The July 25th date is actually significant, in that it is the last day before the Pittsburgh Pirates fell apart in the second half of the season. It seems that this outcome wasn’t totally out of character for the team. Even though they were in first place in their division, according to my approach’s rankings, they were still performing at the level of a team that would lose more games than it would win.
The entirety of the NL West (Arizona, Los Angeles, San Francisco, San Diego, Colorado) are all predicted to within 2 games of their season’s end scores.

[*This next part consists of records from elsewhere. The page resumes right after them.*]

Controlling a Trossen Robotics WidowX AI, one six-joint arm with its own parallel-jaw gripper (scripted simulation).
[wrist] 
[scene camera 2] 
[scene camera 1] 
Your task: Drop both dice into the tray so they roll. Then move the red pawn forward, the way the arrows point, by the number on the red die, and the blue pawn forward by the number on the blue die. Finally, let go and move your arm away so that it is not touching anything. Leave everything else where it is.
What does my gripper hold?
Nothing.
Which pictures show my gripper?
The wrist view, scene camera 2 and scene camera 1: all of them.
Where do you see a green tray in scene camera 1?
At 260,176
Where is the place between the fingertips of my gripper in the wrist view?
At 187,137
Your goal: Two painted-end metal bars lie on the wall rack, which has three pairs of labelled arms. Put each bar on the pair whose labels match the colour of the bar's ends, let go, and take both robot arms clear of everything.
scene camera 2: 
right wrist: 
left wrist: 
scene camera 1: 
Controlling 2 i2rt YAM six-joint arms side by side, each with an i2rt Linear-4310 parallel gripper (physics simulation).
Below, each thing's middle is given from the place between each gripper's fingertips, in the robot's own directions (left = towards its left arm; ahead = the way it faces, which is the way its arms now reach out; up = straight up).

This model is far from perfect, but it’s certainly an improvement over what has been the norm for over a century. Let’s see how it fares against current data.
2012 season predictions
Let’s use the data available as of the night of July 22nd, 2012. This is less data than the 2012 predictions, but let’s give it a shot.
So, what does this tell us. Atlanta is a 100 win team (they’re currently 5th overall in the league). The Washington Nationals, despite having the best record that night, will not advance to the playoffs. The Los Angeles Dodgers will barely take the division over the San Francisco Giants, who end up with the first wild card spot. Cincinatti Reds will win the NL Central, and the Pittsburgh Pirates will be the first team in MLB history to win the second wild card spot.
As an aside, this algorithm really hates the Padres, and predicts that they’ll only win eight more of their remaining 65 games. I don’t get it.
Let’s check on this in a couple months to see if it’s at all correct.